Quantitative assessment of collagen I liquid crystal organizations: role of ionic force and acidic solvent, and evidence of new phases

Abstract

Collagen I is the major structural protein in mammals where it exhibits highly organized fibrillar distributions in connective tissues. In vitro, acidic solutions of collagen I display lyotropic liquid crystal organization. These concentrated organized liquid phases can be stabilized by a pH increase to generate in vitro fibrillar matrices with specific organization. The aim of this work is to understand the mechanisms responsible for liquid crystal chirality at acidic pH in order to guide the synthesis of collagen matrices reproducing the great diversity of organizations found in biological tissues. For this purpose, we quantitatively analyze collagen liquid crystal organization by use of multiphoton microscopy, combining fluorescence and second harmonic generation contrasts. The concentration of the isotropic to liquid crystal phase transition and the evolution of the half pitch of the helical phase with collagen concentration are reported in five physico-chemical conditions using hydrochloric and acetic acids at different pHs and ionic strengths.
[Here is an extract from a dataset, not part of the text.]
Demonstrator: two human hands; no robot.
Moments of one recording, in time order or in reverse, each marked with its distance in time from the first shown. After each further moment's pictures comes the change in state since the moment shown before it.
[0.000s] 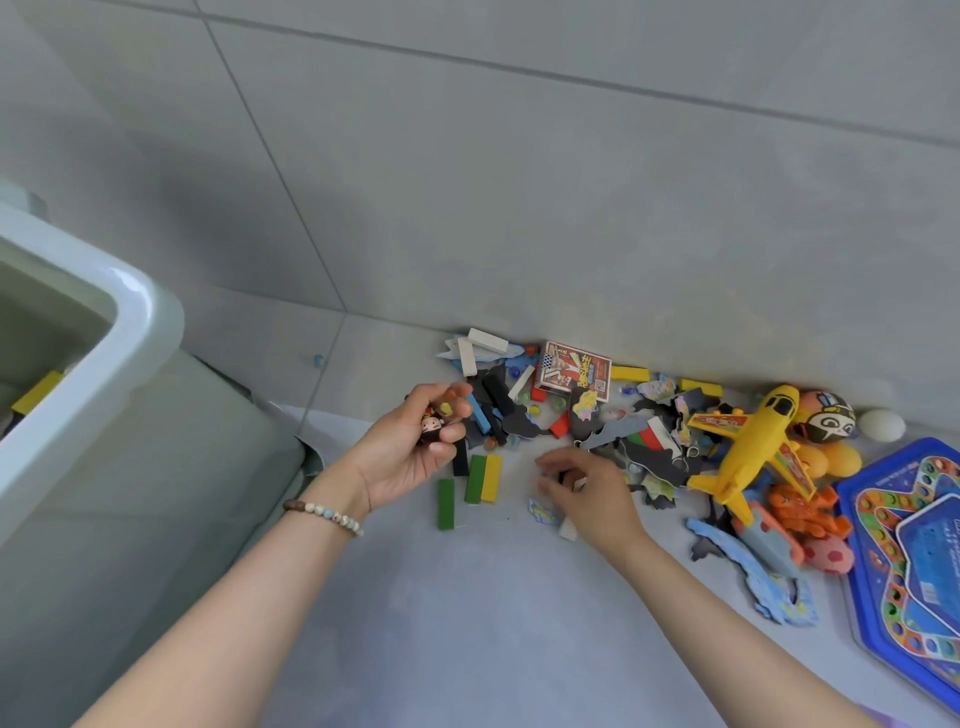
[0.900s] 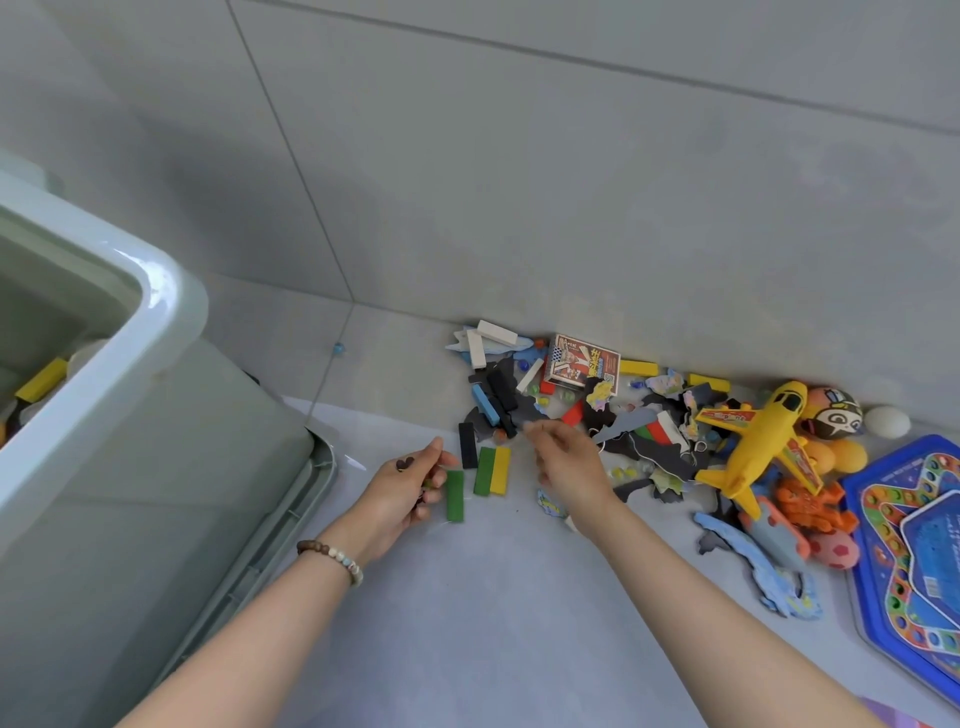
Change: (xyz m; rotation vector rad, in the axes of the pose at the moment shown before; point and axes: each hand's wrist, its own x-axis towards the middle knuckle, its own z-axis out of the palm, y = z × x) left_hand -0.003 -0.049 -0.050 0.399 0.316 -0.016; right_hand 0.020 -0.026 0.031 0.387 0.020 0.233
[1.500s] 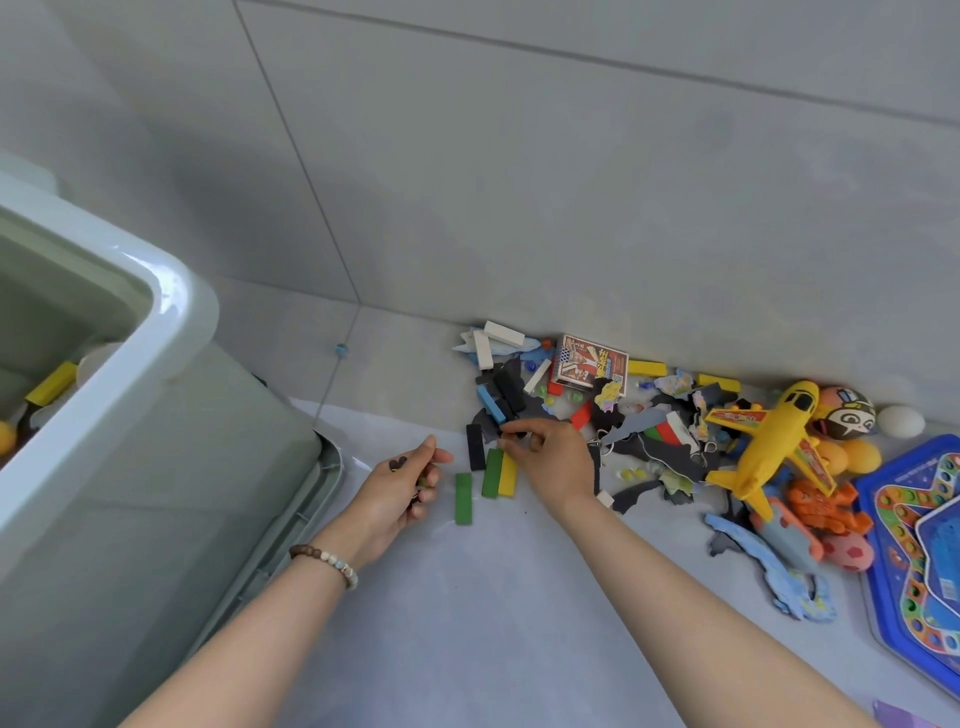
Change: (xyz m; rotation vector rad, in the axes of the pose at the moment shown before) left_hand 0.000 0.002 -0.013 -0.026 0.025 0.006; right_hand 0.009 0.001 0.022 -0.546 0.070 -0.240
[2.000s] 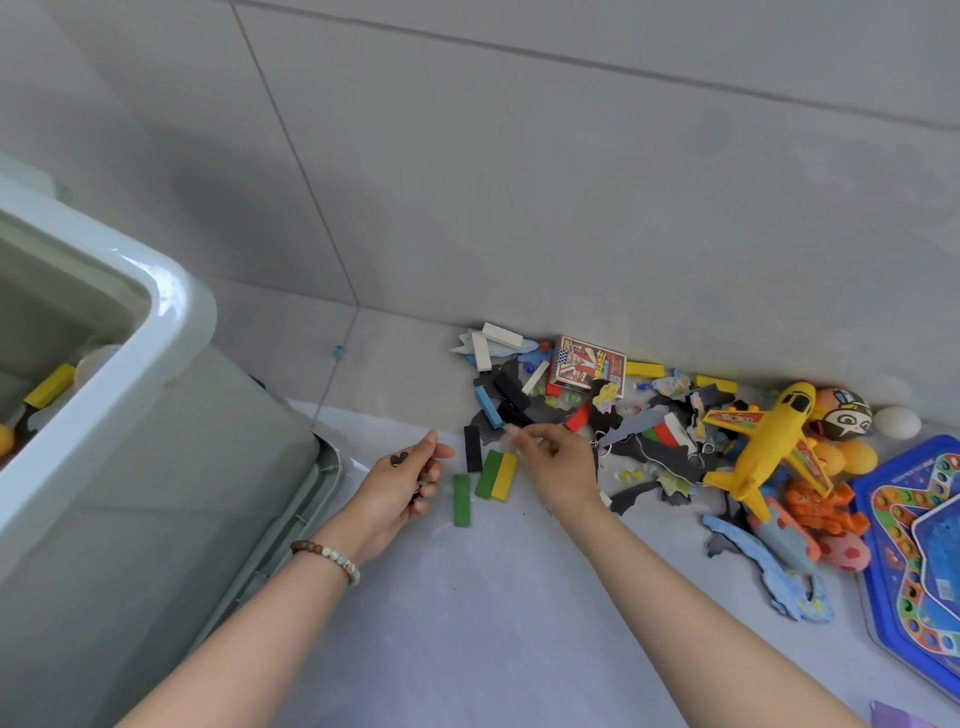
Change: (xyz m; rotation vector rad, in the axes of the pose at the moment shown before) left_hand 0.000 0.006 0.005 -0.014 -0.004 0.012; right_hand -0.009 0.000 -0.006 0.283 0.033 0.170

A new phase transition is observed in highly concentrated solutions ranging from 90 mg ml−1 to 300 mg ml−1 depending on the solvent. Our results bring new quantitative information on collagen chemical physics and further substantiate the on-going analysis of the driving parameters generating twists in liquid crystals. These findings could be advantageously exploited to develop new strategies and protocols for tissue engineering. This is crucial for fundamental studies of cell behavior in biomimetic three-dimensional environments and for medical and pharmaceutical applications.